17. A roof shingle system, comprising:

a main roof surface; and

a plurality of roof shingles disposed on the main roof surface,

each roof shingle of the plurality of roof shingles being the roof shingle according to claim 8.

18. A roof shingle system, comprising:

a main roof surface; and

a plurality of roof shingles disposed on the main roof surface,

each roof shingle of the plurality of roof shingles being the roof shingle according to claim 10.
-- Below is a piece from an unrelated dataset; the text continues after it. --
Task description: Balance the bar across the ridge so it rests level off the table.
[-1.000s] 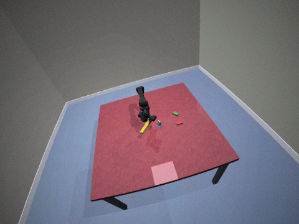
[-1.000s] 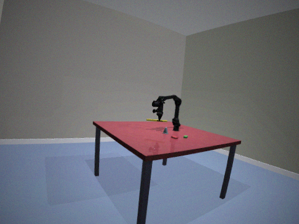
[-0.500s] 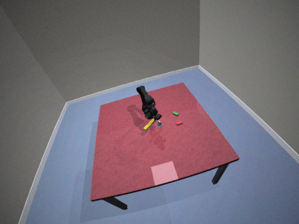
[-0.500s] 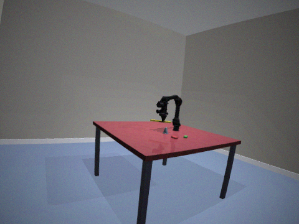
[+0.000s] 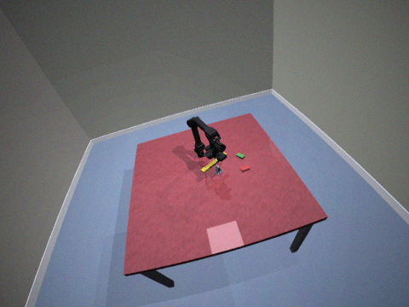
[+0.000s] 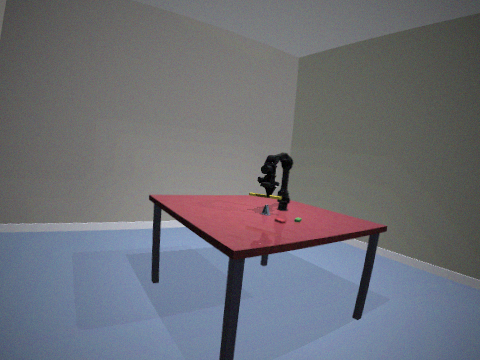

19. A roof shingle, comprising:

an upper surface and a lower surface opposite from the upper surface;

a sealing strip disposed on the lower surface and configured to adhere the roof shingle to another roof shingle or to a main surface of a roof;

a protruding part protruding away from the sealing strip in a direction parallel to the upper surface of the roof shingle, the protruding part comprising a leading edge connecting the upper surface and the lower surface and configured to face in a downward slope direction of a roof on which the roof shingle is disposed; and

a plurality of perforations disposed on the protruding part and penetrating through the roof shingle from the upper surface of the roof shingle to the lower surface of the roof shingle,

the plurality of perforations being disposed between the leading edge and the sealing strip,

each perforation of the plurality of perforations having a circular cross-section, taken in a plane parallel to the lower surface of the roof shingle,

the roof shingle having a perforation percentage of at least 5%, the perforation percentage being an area of an upper surface of the protruding part taken up by the plurality of perforations divided by a total area of the upper surface of the protruding part,

a shortest distance from each perforation of the plurality of perforations to the leading edge being the same as that for all other perforations of the plurality of perforations,

the plurality of perforations being disposed in an equidistant manner across the roof shingle in a lateral direction perpendicular to the downward slope direction and parallel to the lower surface of the roof shingle, and

the roof shingle being an asphalt roof shingle.

20. A roof shingle system, comprising:

a main roof surface; and

a plurality of roof shingles disposed on the main roof surface,

each roof shingle of the plurality of roof shingles being the roof shingle according to claim 19.